In the spring of 1958, she was taken out of service for repairs. She never returned to service, as Southern Pacific decided to end all ferry service on July 29, 1958. Berkeley was put up for sale, and was purchased by the Golden Gate Fishing Company to be used as a whaling processing facility. Before she was put to this use, however, she was sold to ferryboat enthusiast and businessman Bill Conover. Conover had Berkeley docked in Sausalito, a small town on the Bay in Marin County, and converted her into a gift shop called "Trade Fair". However, Berkeley was not well-maintained in her gift shop incarnation and 12 years of serious deterioration took a toll. In 1973, she was sold to the Maritime Museum of San Diego. She was towed out of San Francisco Bay by tug on May 31, 1973, arriving 3 days later in San Diego where she was subsequently restored. She currently serves as the main "building" of the Maritime Museum of San Diego.

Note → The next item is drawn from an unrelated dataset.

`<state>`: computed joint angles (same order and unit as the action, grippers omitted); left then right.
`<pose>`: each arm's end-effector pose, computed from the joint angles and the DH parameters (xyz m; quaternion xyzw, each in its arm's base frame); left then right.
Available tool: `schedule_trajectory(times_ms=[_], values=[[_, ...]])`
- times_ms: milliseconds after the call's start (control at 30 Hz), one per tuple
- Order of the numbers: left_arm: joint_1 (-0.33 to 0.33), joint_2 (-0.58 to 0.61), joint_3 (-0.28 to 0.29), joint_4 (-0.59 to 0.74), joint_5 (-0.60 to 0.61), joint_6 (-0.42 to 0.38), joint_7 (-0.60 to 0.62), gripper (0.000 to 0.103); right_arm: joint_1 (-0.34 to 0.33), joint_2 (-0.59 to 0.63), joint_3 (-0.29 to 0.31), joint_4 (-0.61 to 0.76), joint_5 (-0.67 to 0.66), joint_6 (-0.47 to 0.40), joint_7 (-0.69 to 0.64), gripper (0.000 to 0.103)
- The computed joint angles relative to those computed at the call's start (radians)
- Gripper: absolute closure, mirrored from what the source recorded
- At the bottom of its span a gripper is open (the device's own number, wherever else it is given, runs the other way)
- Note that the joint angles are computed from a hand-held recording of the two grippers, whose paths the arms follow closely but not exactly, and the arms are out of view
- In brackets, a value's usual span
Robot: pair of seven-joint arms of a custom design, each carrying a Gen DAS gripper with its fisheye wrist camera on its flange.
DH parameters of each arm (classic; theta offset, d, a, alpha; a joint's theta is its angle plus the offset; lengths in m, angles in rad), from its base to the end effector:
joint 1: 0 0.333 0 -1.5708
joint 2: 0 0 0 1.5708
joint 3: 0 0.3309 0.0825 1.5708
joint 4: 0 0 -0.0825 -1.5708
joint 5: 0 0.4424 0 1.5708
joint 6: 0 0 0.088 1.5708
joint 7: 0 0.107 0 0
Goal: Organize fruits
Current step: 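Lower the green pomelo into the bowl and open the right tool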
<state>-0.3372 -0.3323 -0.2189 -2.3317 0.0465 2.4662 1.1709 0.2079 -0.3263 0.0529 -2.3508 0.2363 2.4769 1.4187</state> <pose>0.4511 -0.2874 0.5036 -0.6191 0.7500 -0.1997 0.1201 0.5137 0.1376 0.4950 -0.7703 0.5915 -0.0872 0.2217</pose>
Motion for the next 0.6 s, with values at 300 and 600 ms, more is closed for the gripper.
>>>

Berkeley was notable for having been the first propeller-driven ferry on the west coast. At the time of her launching on October 18, 1898, she became the largest commuter ferryboat in the United States with a 1700-passenger capacity. She was also remarkable for being one of the earliest ferries to be powered by a triple-expansion steam engine.

Berkeley was declared a National Historic Landmark in 1990 and California State Historical Landmark No. 1031 in 2000.

During the time she was docked in Sausalito, actor Sterling Hayden rented one of Berkeleys pilot houses as an office while he wrote his autobiography Wanderer (published in 1963).

While Berkeley was under construction in 1898, the battleship was being constructed adjacent to her.

On the evening of April 15, 1899, Berkeley may have carried the Stanford Axe from the San Francisco Ferry Building to Oakland after it was stolen by a group of University of California students following a baseball game against Stanford.

== Current Condition ==

The boilers for the steam engine are no longer operable. One is cutaway so that visitors can see inside it.

Below deck, much of the original machinery is still semi-operational. Compressed air, rather than steam, is used to power the machinery so that visitors may see them in operation.

The aft of the Berkeley contains two workshops: woodworking is done on the main deck and a room for mixing and storing paint is below it.